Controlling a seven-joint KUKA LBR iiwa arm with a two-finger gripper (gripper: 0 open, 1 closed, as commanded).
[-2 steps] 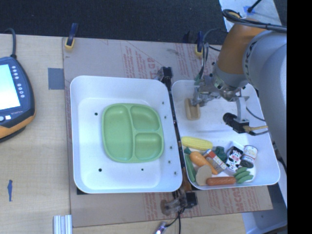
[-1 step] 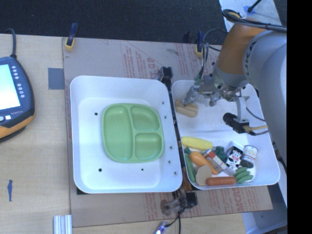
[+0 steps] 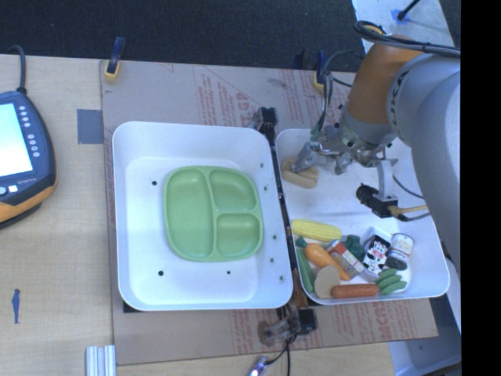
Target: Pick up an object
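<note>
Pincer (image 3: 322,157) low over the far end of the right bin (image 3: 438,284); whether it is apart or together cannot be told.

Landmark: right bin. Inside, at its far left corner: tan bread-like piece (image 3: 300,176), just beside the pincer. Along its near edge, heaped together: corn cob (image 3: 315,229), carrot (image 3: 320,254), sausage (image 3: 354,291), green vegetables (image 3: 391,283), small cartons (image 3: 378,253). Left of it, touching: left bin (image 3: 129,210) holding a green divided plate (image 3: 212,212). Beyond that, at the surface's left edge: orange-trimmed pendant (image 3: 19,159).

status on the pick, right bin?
Gripper low at right bin's far-left corner, on the tan bread piece. Grasp unconfirmed. Other toy foods piled at near end, out of the way.
</note>
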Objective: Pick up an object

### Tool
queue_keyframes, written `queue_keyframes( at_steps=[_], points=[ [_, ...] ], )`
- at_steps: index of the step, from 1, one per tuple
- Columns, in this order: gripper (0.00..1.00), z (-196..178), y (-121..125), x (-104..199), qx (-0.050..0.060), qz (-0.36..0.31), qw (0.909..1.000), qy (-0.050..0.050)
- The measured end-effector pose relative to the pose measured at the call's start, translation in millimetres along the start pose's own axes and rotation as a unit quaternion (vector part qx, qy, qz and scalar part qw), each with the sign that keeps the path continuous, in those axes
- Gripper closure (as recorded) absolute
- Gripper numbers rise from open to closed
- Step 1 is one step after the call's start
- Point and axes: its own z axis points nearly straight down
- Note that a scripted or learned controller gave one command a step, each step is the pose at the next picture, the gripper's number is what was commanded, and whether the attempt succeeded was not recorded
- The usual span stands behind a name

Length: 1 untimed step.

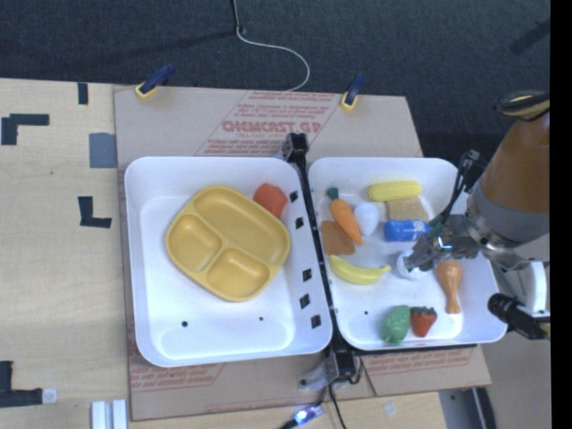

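**Right bin: gripper low among the toy food**

Nearest the camera, at the near edge of the right bin, lie a green vegetable and, touching its right side, a strawberry. Just beyond them, to the right, lies a drumstick, roughly upright in the view, with its thick end toward the gripper.

The gripper is low in the right bin, reaching in from the right. Whether its fingers are open or closed cannot be told. The drumstick is just right of the fingertips; a banana lies just to their left, and a blue item lies just beyond them.

Farther left in this bin are a carrot, a brown piece beside it, and a white item. At the far side lie a corn cob and a tan block.

The left bin contains a yellow divided plate. A red-orange item touches the plate's far right edge.
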Motion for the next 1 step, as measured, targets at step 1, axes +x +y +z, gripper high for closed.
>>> queue_keyframes(
  at_steps=[1],
  points=[
    [1.0,9.4,13.6,58.9,0.002,-0.002,1.0,0.001]
  ],
)
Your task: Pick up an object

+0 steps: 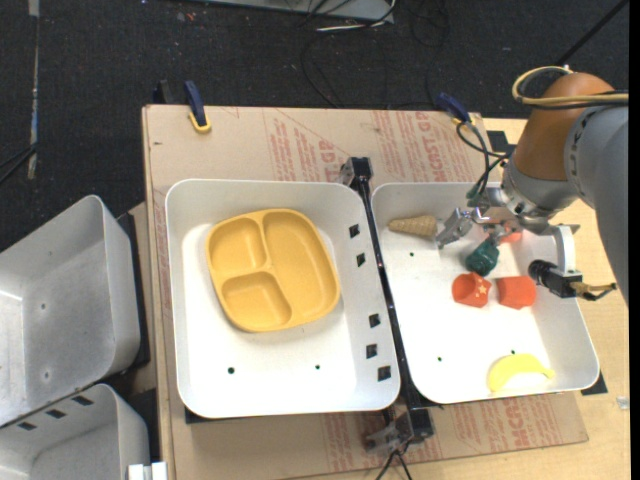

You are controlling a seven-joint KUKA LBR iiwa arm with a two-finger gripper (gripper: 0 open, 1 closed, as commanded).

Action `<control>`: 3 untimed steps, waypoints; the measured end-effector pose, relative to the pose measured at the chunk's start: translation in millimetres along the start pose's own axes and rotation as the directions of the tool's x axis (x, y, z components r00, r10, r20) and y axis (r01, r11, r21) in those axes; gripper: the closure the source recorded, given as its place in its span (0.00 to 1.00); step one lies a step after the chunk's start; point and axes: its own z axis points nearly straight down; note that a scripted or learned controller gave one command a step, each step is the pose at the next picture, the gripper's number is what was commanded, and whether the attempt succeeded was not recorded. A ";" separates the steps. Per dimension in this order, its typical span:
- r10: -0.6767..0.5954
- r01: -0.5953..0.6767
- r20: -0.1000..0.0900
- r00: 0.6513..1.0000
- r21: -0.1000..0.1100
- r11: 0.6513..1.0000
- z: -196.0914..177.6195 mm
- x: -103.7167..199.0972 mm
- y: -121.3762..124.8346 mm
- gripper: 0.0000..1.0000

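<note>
Two metal fingers of the gripper (470,220) sat in the upper middle of the right bin (575,363), and I could not tell from this slanted view whether they were parted or clenched; nothing I could see lay between them, so I did not count anything as held. Just below and to the right of the tips, close enough that it might have been touching, lay the dark green object (483,258), and I judged that to be the likeliest target. Its long axis ran on a diagonal from upper right to lower left of the frame, so I reckoned the fingers would need to come down a little toward the lower right and straddle it across that diagonal. To the left of the tips, near but apart, lay the tan cone (414,226), its point toward the left of the frame. Further down sat the orange-red piece (472,290) and the red block (517,292), just beside each other, and well apart near the lower right edge of the bin lay the yellow banana-shaped piece (518,372). Over in the left bin (195,368) rested the yellow divided plate (270,268), out of the arm's way
</note>
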 end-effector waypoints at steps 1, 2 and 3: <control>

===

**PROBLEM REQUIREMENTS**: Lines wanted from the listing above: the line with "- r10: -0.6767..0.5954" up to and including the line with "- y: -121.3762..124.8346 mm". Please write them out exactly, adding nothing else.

**WRITTEN SOLUTION**:
- r10: -0.6767..0.5954
- r01: -0.5953..0.6767
- r20: -0.1000..0.0900
- r00: 0.6513..1.0000
- r21: -0.1000..0.1100
- r11: 0.6513..1.0000
- z: -196.0914..177.6195 mm
- x: -103.7167..199.0972 mm
- y: -121.3762..124.8346 mm

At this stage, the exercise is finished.